No matter what approach is used for stress initialization, there are always some uncertainties that come along at this stage of the job. We need to remember that it is always important to verify the equilibrium state of the model before applying further changes in terms of drilling, fracturing, or pressure or temperature. We need to let our model run in its initial condition for a while and make sure the changes are trivial. If not, we need to take action and come up with a solution. When dealing with a complex geometry with several different formations which are not simple flat layers, the problem becomes more cumbersome. Presence of faults, makes the issue even more challenging.
A more complex issue shows up when the initial disequilibrium of the in-situ stresses in thermo-poro-mechanical models is not just the result of imbalanced stress initialization but it is also caused by the unsteady fluid flow or heat transfer in the initial model. For instance, having a non-steady pore pressure state in the model may lead to fluid flow from one zone to another leading to pore pressure change and, consequently, perturbation of initially introduced stresses.

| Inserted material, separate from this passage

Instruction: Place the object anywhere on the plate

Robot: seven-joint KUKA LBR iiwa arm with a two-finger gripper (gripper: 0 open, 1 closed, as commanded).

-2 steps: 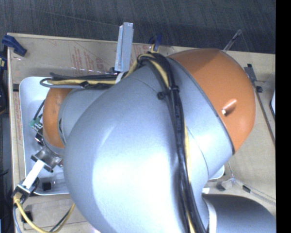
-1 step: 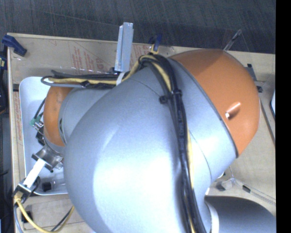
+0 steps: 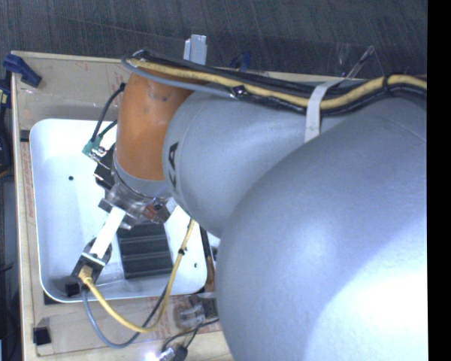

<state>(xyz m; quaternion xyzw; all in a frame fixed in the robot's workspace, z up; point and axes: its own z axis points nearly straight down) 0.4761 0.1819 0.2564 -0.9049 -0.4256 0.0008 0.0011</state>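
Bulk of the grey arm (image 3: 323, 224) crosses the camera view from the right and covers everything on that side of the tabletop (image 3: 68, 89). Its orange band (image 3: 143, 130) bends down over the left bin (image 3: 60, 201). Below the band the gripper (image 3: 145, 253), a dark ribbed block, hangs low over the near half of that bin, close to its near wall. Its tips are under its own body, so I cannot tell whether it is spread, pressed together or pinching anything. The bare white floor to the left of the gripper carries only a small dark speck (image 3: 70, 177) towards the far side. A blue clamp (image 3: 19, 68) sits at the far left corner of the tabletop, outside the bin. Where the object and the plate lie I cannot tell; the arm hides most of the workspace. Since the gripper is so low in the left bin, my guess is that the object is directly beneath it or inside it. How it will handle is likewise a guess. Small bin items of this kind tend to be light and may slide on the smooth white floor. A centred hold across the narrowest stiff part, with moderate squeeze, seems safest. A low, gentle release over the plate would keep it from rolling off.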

In case of having no data or a small amount of data to compare with our model’s results, or when we are simplifying our geometry, or in cases when we are ignoring the effects of pressure and heat imbalance, we might get the impression that stress initialization is not a big deal as the model is doing the initialization job for us automatically but, in reality, it is the ignorance of the model that makes it look easier to handle and this is nothing to be excited about. Sometimes we cannot or decide not to do anything about the issue; this is fine as long as we acknowledge the shortcomings and potential errors that may arise from our decisions and lack of certainty.
It would be a great feeling to hold a borehole in the palm of your hand, turn it around, look at the propagated fractures around it, and ask yourself: “ok, why don’t these two fracture wings propagate in the same plane?” This was my experience when I was playing with the glass blocks with deviated boreholes drilled in them at Geoconvention this year. The fractured blocks were the results of photoelasticity tests performed at University of Alberta trying to simulate fracture initiation and propagation induced by drilling. The results show how different stress states can lead to formation of different types of fractures such as bi-wing, en echelon, bottomhole, and petal (see Jia et al., 2015 for more details). As can be observed in the figures here, the method proves to be an excellent mean for teaching geomechanics, a discipline that severely suffers from the lack of tangible educational resources.